Although there are many recipes for challah, this is one of my favorites.  First, it is very easy and surprisingly quick as the bread only needs one rise.  This semi-sweet, eggy version is best right out of the oven. By the next day, or even later the same day, it is very dense. However, it is fantastic for grilled cheese, french toast or for almond butter sandwiches.  I suspect that you could also freeze the dough once it has risen and bake it on a future occasion.
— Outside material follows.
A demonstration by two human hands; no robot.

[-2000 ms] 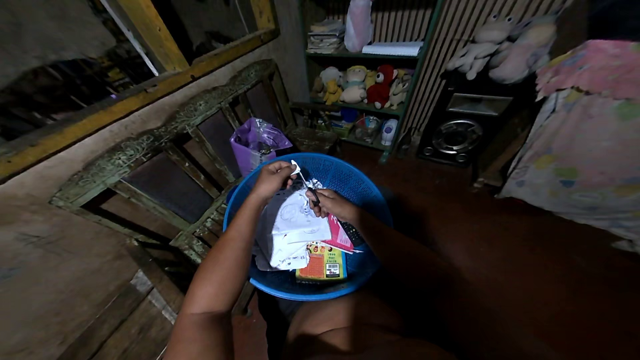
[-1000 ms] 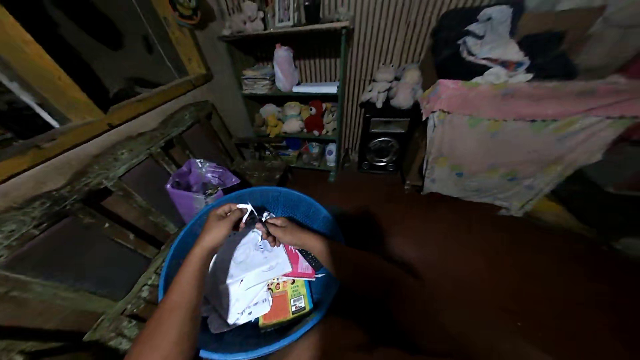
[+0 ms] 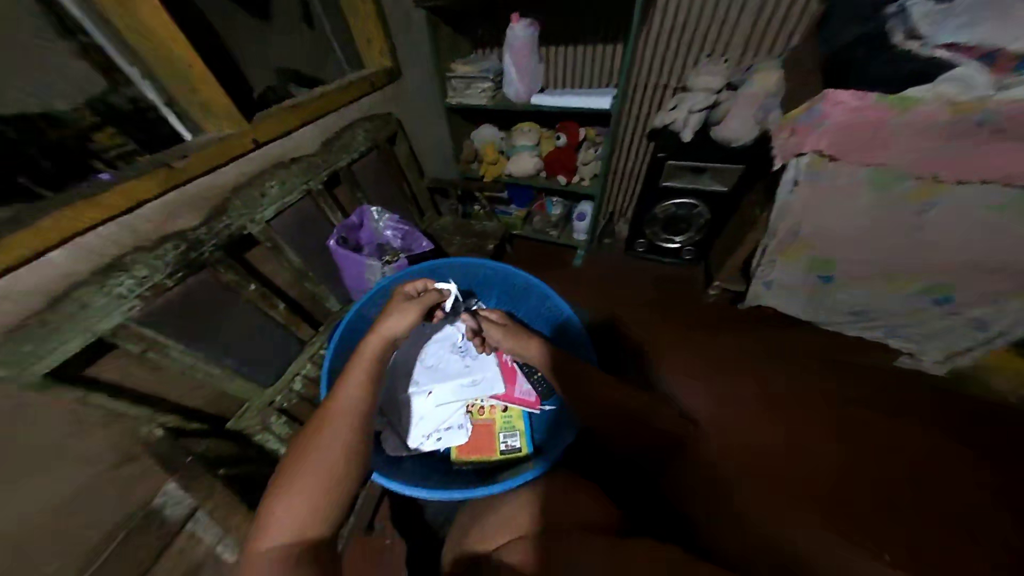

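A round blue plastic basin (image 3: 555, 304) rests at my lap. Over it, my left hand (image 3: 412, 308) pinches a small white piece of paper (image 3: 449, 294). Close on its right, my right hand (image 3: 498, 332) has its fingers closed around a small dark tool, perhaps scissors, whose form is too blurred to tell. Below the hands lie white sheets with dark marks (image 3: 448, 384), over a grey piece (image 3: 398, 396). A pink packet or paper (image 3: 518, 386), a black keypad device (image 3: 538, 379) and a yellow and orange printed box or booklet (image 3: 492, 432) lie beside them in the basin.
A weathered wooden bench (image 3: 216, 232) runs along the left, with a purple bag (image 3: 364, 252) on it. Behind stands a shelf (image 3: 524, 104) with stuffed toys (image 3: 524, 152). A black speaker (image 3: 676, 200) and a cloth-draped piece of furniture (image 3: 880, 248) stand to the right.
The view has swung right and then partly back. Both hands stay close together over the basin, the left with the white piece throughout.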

The bakery that created it is long closed, so if you want to try it-you will need to make it yourself!

When I make this with my son, I help him create mini-challahs (using 12 inch "snakes") .

Adapted from Tuler’s Bakery Challah (Egg Bread) and published in the Boston Globe

 Makes 4 loaves of  Challah

 2 level tablespoons yeast

¾ cup sugar (I often use less)

2 cups lukewarm water

5 eggs, lightly beaten

1/3 cup vegetable oil

10 cups flour plus some for rolling the dough

1 ½ tablespoons salt (preferably kosher or coarse)
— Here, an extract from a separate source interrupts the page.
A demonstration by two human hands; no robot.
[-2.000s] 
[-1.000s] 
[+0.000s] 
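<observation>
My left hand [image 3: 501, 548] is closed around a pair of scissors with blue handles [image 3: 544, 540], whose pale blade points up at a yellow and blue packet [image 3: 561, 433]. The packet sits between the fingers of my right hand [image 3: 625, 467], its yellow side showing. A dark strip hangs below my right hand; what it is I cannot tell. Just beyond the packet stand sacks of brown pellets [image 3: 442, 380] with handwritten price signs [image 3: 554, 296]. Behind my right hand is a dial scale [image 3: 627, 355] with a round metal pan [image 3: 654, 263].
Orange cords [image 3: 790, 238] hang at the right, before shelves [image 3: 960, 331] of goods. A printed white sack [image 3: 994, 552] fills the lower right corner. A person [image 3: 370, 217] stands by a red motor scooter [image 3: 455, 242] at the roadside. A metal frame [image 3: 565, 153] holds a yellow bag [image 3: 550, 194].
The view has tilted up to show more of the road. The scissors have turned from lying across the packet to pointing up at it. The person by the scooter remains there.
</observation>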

 Optional Glaze: 1 egg, beaten with 1 tablespoon water.

In the bowl of an electric mixer, stir together the yeast, 2 tablespoons of the sugar and 1 cup of the water. Let stand for 10 minutes or until beginning to foam.

Stir in the remaining sugar, water, the 5 eggs, and the oil.  Add 7 cups of the flour and the salt and stir well. Change to the dough hook, add 2 more cups of flour and continue to knead for 5 to 10 minutes, adding the remaining cup of flour as the dough becomes sticky.
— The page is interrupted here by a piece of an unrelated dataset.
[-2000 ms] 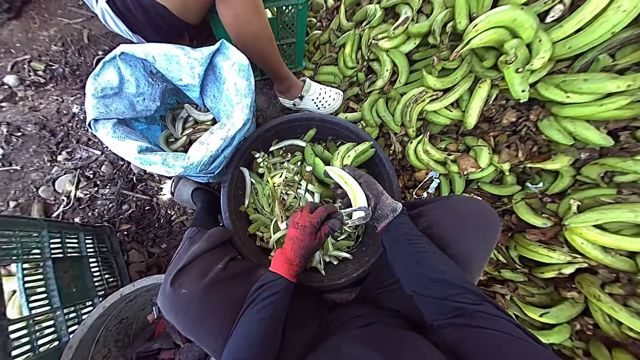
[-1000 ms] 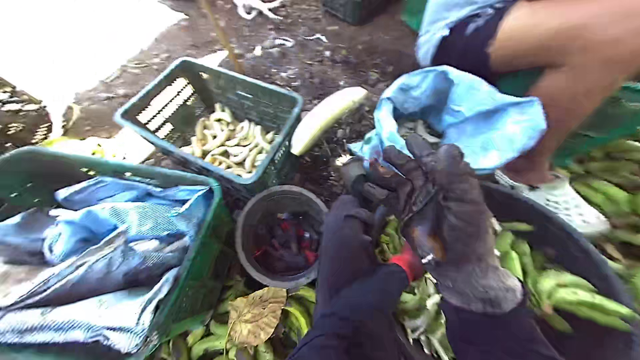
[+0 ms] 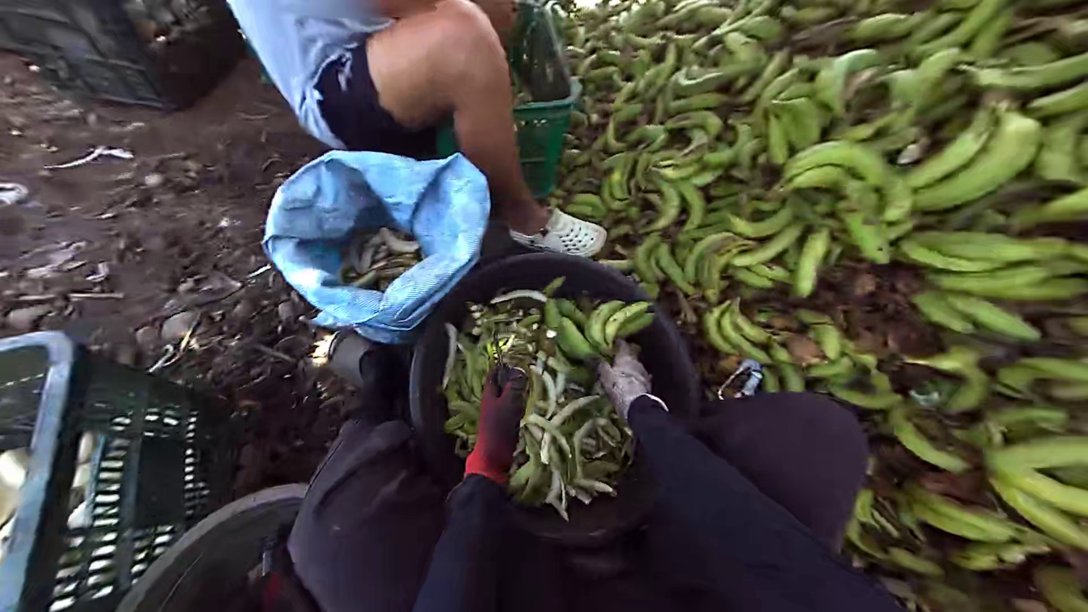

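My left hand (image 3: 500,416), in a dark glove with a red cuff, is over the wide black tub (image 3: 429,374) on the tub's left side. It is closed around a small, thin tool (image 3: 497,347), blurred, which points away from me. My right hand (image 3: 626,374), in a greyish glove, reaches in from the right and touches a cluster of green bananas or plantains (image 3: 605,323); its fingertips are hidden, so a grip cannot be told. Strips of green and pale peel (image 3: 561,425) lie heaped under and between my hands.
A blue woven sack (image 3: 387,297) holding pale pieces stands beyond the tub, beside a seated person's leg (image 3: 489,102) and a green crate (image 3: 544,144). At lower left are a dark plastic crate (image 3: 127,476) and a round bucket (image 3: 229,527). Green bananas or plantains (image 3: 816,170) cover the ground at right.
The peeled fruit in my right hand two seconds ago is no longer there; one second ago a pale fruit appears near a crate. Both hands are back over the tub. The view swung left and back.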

Turn the dough out onto a well flowered board and continue to knead for 1 to 2 minutes. This is a sticky dough. You don’t want to add too much flour or it will become dry. Divide the dough into 4 pieces. 

Using your hands and a lightly floured board and working one piece at a time, roll the dough into a rope about 18 inches long, making sure one end is fatter than the other. Beginning with the fat end, wind the dough into a coil, tucking the thinner end under when the dough is in a tight spiral shape.  Pinch the end into the dough. Repeat the process with the remaining ropes.

Sprinkle 2 large baking sheets with cornmeal and place the 4 loaves on the sheets. Cover with a towel and set in a draft-free place until double in bulk, around 1 ½ hours.

Preheat the oven to 350 degrees. In a small bowl, lightly beat the egg and 1 tablespoon water with a fork. Lightly brush the bread with egg glaze and bake in the preheated oven for 35 to 45 minutes, switching the sheets midway through baking, or until the bread is deep golden and hollow to the touch when tapped in the center.

Remove the bread from the oven and set them to cool on a rack until they cool to room temperature. If you are going to use the breads the same day, wrap them well in plastic wrap and foil and freeze until ready to use.